What the priests saw!
The priest stood before the altar of incense, the golden censer in his hand. Born of the tribe of Levi to be a priest, this was his big moment, the day for which he had waited.
There were, by this time, so many priests in Israel that only once in a lifetime was it an individual priest’s privilege to burn incense before God — in some cases, not even once — and nothing could mar the experience now.
The priest was permitted on this special day to choose two fellow priests to assist him. What did it matter to these three, that first Good Friday, that the upstart Jesus of Nazareth had been arrested and charged, and right now the sentence of crucifixion was being carried out?
There in the holy place, they were intent on their sacred duty. The incense, a token of worship, rose up before the altar, penetrating the veil into God’s presence. Gazing at the woven cherubim upon the veil, those priests knew what was beyond, although only Annas and Caiaphas, the high priests had been permitted to see it.
There was the Ark of the Covenant, with the stone tablets of the Ten Commandments teaching Israel how to live before God; and Aaron’s rod that budded — heralding new life in the place of death; and the golden pot of manna miraculously preserved — reminding Israel of God’s provision in the wilderness.
Upon the Ark was the mercy seat, where the Shekinah glory of God had once dwelt between the golden cherubim illuminating the holy of holies. No longer! Yet the mercy seat and the temple furniture around it were all symbolic of God’s holy presence.
But then the priests suddenly lurched as the ground trembled.
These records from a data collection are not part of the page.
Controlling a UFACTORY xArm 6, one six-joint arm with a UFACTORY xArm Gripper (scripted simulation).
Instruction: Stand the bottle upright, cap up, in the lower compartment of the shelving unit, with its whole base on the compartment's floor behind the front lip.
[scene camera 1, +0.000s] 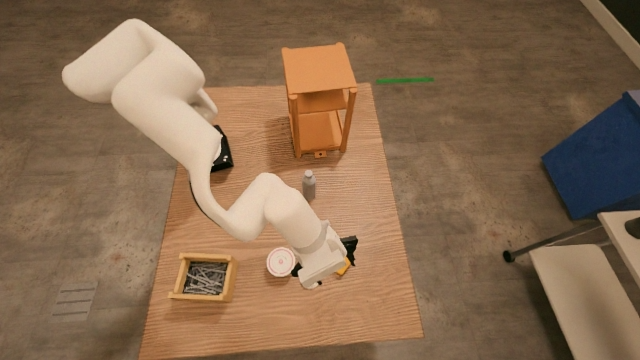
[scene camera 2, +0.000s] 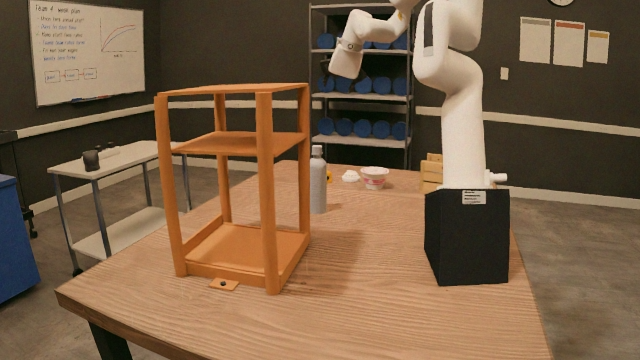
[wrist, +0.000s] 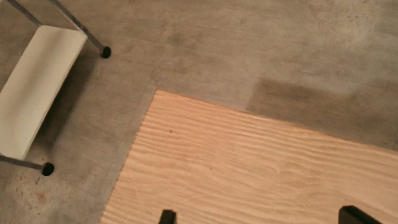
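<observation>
A grey bottle (scene camera 2: 318, 168) is visible; in the wrist view the bottle is out of frame. The gripper (scene camera 2: 337, 88) is visible too, and scene camera 1 also shows the gripper (scene camera 1: 335, 270).
</observation>
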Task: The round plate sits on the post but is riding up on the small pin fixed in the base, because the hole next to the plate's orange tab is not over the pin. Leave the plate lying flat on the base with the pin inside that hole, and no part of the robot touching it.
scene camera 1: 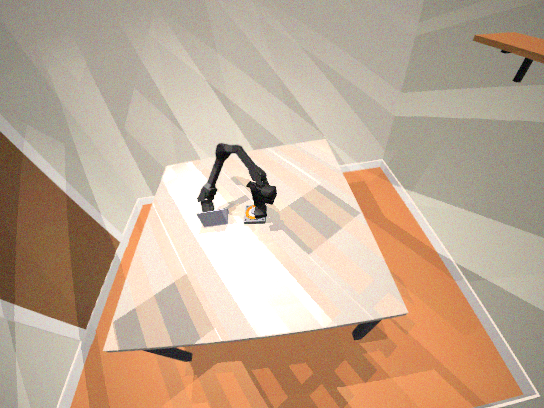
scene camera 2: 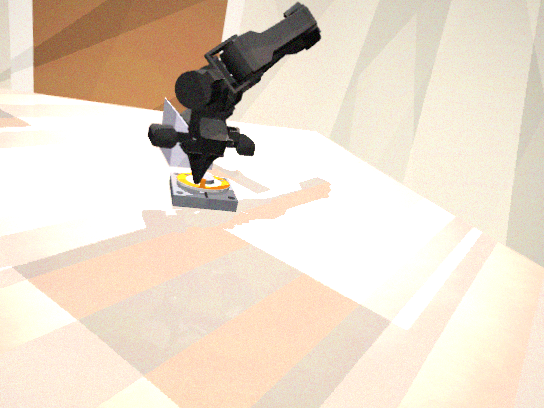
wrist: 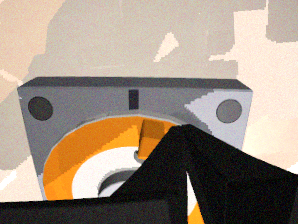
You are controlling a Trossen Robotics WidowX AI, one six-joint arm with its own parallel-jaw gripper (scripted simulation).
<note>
The gripper [scene camera 2: 195,183] is shut and holds nothing. Further things: a grey square base [scene camera 2: 181,196].
The gripper is seen too in the wrist view [wrist: 181,134]. The grey square base is seen too in the wrist view [wrist: 50,105].
</note>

There was the rumble of an earthquake, and before their astonished gaze, the curtain shielding the holy of holies was torn apart by an unseen hand.
The barrier to sight gone, the priests gazed in awe upon a scene previously shielded from their sight. For any but the High Priest to see what they now saw (and he could only see it once a year, after ritual washing and the ceremonial shedding of blood) would hitherto have meant the death sentence.
But now they saw with their own eyes the way into God’s holy presence, and still lived. The instant Jesus died, the way into that holiest place was made plain.
This was not the only strange happening in those days. Three days later, a mighty stone sealed with the seal of imperial Rome was rolled back from the grave of Jesus of Nazareth.
His grave was empty except for the grave clothes; and many of Jesus’ followers saw that he who once was dead and buried was now alive, resurrected from the dead.
Can it be wondered that at the Feast of Pentecost fifty day later, among the five thousand who turned to Christ that Whitsuntide were many of the priests who had seen Bible prophecy fulfilled before their eyes?
And were those three who had seen the inner curtain of the temple torn in two that Good Friday among that number?
Those who believe in Jesus Christ are part of a royal priesthood (1 Peter 2:5). We too can stand within the holy place of his presence and offer up our worship. We can, by faith, be conscious that, through Jesus Christ, God is always near.